Benvenuti benennt nie den Ort, an dem seine Romane spielen. Damit bekommt die Geschichte eine eigenwillige zeitlose Dimension, die er mit seiner erzählerischen Fähigkeiten jederzeit einlösen kann. Bleibt zu hoffen, dass dem Mann auch die Aufmerksamkeit entgegenkommt, die seine Bücher verdienen.

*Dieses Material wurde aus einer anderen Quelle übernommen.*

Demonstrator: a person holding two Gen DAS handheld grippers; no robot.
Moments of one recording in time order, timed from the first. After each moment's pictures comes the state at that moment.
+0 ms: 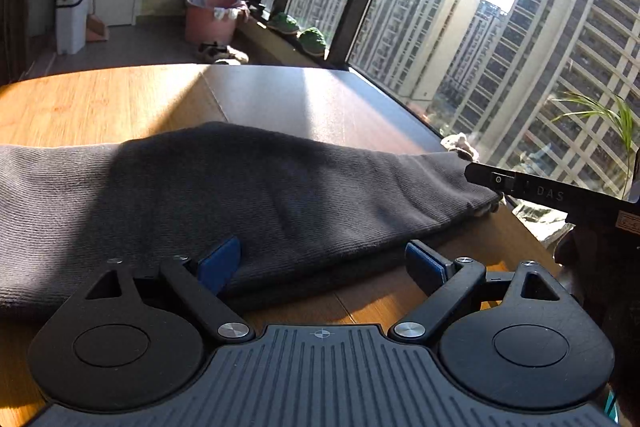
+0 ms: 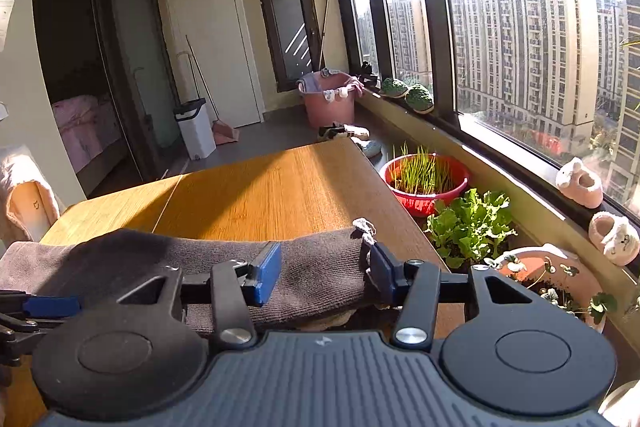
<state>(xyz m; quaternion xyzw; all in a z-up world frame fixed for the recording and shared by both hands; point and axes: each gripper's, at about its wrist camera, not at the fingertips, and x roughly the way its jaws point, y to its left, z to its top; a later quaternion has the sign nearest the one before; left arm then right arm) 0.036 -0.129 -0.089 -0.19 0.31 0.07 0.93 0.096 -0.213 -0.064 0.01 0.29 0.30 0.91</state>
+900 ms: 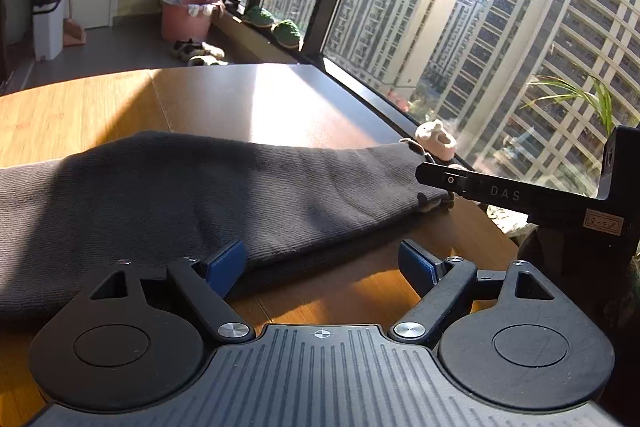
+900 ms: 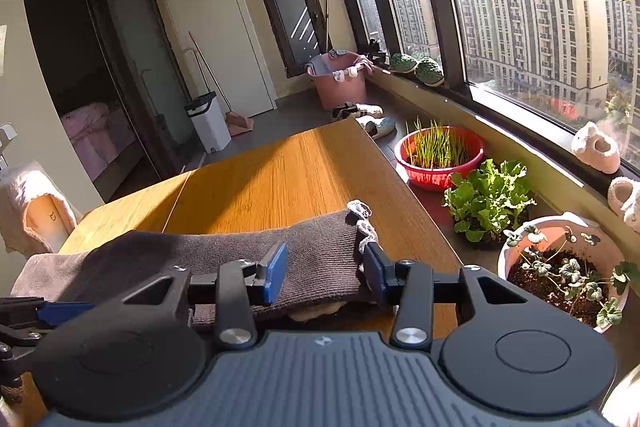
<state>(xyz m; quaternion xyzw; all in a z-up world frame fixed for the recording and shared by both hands) 0.060 -0.169 -0.078 -0.17 0.33 0.05 0.93 0.104 -0.225 -0.072 0.03 0.30 0.32 0.90</state>
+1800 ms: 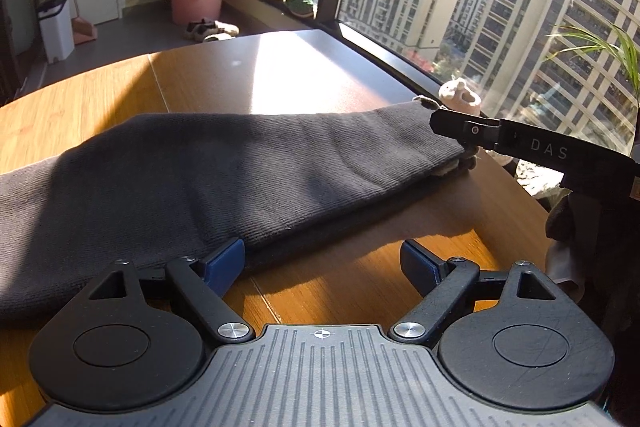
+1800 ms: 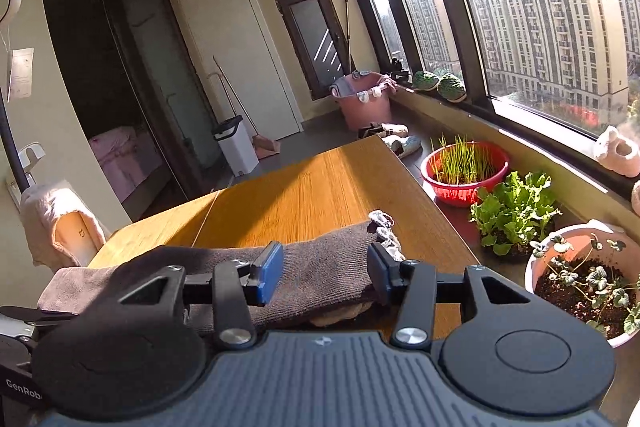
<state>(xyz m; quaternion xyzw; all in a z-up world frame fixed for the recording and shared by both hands) 0.079 -0.187 -0.083 -0.12 0.39 0.07 0.91 0.100 -0.239 -0.076 0.09 0.28 0.36 0.89</state>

Jürgen Benvenuti: Remora. Thriller. Originalausgabe. Bergisch Gladbach: Bastei-Lübbe, 2000, 204 S., 12.90 DM, 6.60 Euro.

 

Cheng Einen eigenen Weg geht auch der Österreicher Heinrich Steinfest. In "Cheng" (Bastei-Lübbe) erzählt Steinfest die Geschichte des chinesisch-stämmigen Wiener Privatdetektiven Markus Cheng, dessen Klient ermordet und mit der merkwürdigen Nachricht "Forget St. Kilda" aufgefunden wird. Chengs Ermittlungen führen ihn zu einem wütenden Vamp: Die düstere Lady fordert den Detektiv ebenfalls auf, nicht mehr an St. Kilda zu denken, bevor sie den beklagenswerten Mann in den Abgrund wirft. Damit nicht genug: Das Schicksal trifft den armen Detektiven hart, und schlußendlich landet er als tauber, hinkender, einarmiger und sonstwie lädierter Mann da, wo ihn die Österreicher am liebsten hätten: im chinesischen Untergrund. Und damit ist keine Widerstandsbewegung gemeint...

"Ein rabenschwarzer Roman", so lautet der Untertitel, und den gilt es zu beachten. Denn wer das Werk als Kriminalroman mit der entsprechenden Forderung nach Stringenz lesen will, kommt nicht weit. Steinfest ist ein Spezialist für in Klammersätze gepackte Reflexionen, mit denen er seine Handlung kommentiert. Und diese Reflexionen haben's in sich: etwa die, wo er den österreichischen Rassismus elegant als miesepetrigen Selbsthass uminterpretiert.

Cheng ist nicht nur eine irrwitzige Odyssee durch das winterlich-verschneite Wien, sondern eine Tour de force durch österreichische Befindlichkeit und Geisteshaltung. Ein rabenschwarzes Stück grantelnder Prosa, das viel Spaß macht. Da sei's verziehen, dass Steinfest vor lauter Klammern mal den Überblick verliert und bei mancher Verschachtelung nicht jede geöffnete Klammer auch geschlossen bekommt.

Heinrich Steinfest: Cheng. Ein rabenschwarzer Roman. Überarbeitete Neuauflage. Bergisch Gladbach: Bastei Lübbe, 2000, 270 S., 12.90 DM, 6.90 Euro.